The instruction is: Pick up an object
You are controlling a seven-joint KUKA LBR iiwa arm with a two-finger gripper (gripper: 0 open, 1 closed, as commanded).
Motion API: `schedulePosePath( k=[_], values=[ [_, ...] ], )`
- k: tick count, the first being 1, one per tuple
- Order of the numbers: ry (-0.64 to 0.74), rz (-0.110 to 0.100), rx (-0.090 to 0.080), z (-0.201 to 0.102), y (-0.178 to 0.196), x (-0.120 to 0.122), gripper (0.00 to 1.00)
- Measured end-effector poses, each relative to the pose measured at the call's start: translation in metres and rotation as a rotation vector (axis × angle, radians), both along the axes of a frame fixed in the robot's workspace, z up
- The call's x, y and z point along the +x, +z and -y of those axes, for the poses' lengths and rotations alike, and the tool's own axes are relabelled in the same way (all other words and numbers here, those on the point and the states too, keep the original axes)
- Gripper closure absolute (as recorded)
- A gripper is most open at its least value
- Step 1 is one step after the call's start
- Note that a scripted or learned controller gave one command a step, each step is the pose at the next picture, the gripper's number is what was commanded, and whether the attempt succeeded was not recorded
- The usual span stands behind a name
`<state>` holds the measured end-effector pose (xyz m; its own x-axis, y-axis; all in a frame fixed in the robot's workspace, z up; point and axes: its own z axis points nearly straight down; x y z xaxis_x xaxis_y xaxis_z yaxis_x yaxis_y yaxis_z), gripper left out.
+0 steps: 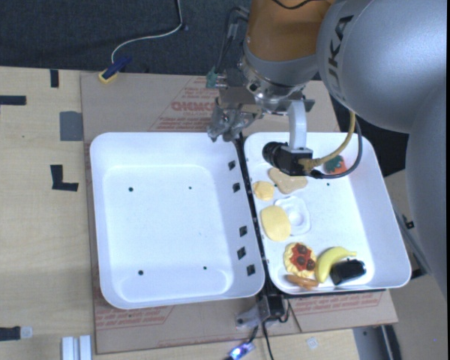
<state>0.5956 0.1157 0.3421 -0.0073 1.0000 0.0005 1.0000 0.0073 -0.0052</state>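
My gripper (226, 124) hangs over the back rim where the two white bins meet, above the divider. Nothing shows in it. The right bin (375, 223) holds the objects: a beige piece (287, 180), a small yellow disc (264, 190), a larger yellow round (274, 222) next to a white piece (298, 217), a red-topped tart (300, 256), a banana (330, 259), a black block (349, 271) and an orange-and-green item (336, 166) near the back. All of these lie in front of and to the right of the gripper.
The left bin (165, 223) sits beside the right one on a cardboard sheet (135, 103). The large grey arm (390, 51) covers the upper right. A yellow-and-blue clip (114, 69) on a cable lies beyond the cardboard.
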Motion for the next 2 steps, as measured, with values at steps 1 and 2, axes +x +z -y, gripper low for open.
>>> schedulePosePath(
  k=[1, 2],
  values=[
    [0.002, 0.001, 0.001, -0.069, -0.013, -0.031, 1.0],
    [0.001, 0.005, 0.002, -0.122, 0.011, -0.055, 1.0]
  ],
)
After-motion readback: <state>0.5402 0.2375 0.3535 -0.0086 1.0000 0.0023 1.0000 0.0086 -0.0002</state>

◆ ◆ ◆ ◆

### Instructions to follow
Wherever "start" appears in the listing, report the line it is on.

### Your response
- Measured end-effector poses, each relative to the pose measured at the call's start: translation in metres and rotation as a rotation vector (axis × angle, radians), both along the axes of a frame fixed in the robot's workspace, z up
- Step 1 is one step after the call's start

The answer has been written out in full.